> **Problem to solve**
For each line in the material below that holds "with", copy that line.

::: Stored data :::

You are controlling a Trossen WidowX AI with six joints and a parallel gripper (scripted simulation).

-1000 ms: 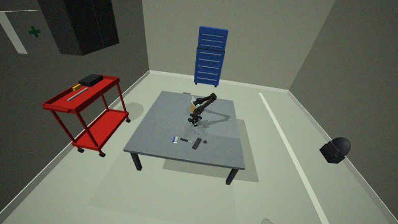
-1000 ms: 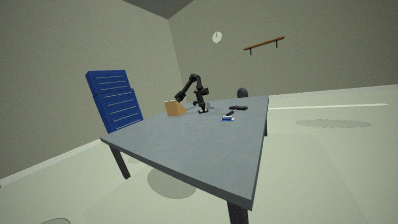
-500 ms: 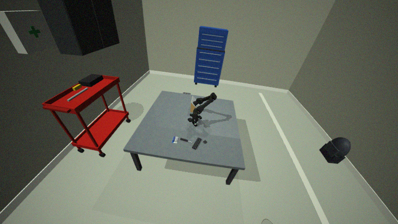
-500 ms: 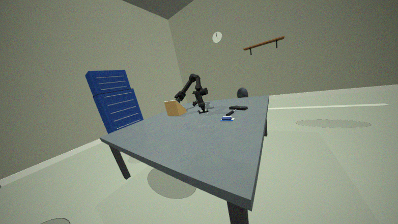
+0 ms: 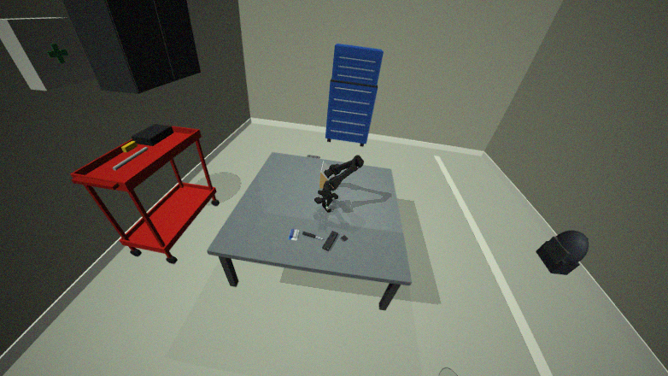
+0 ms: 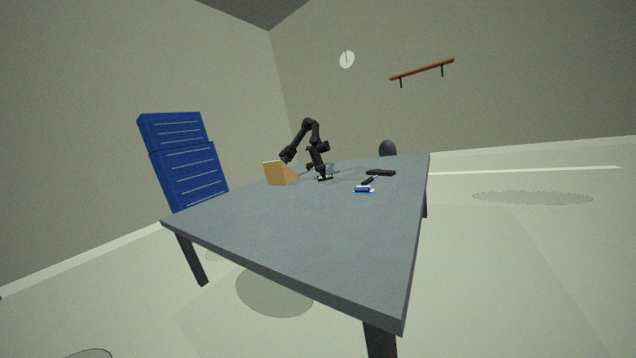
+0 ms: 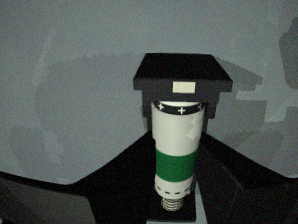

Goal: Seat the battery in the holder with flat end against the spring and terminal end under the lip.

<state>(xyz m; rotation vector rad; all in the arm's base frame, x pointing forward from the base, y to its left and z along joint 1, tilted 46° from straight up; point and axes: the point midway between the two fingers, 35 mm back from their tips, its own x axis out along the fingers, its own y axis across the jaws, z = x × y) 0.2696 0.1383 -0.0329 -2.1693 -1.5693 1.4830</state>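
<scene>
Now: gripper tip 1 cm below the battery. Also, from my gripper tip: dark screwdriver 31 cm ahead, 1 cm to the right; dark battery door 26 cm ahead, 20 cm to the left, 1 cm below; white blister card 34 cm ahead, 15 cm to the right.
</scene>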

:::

> **Task answer**
You are controlling a Trossen WidowX AI with six joints and a parallel gripper (scripted simulation).
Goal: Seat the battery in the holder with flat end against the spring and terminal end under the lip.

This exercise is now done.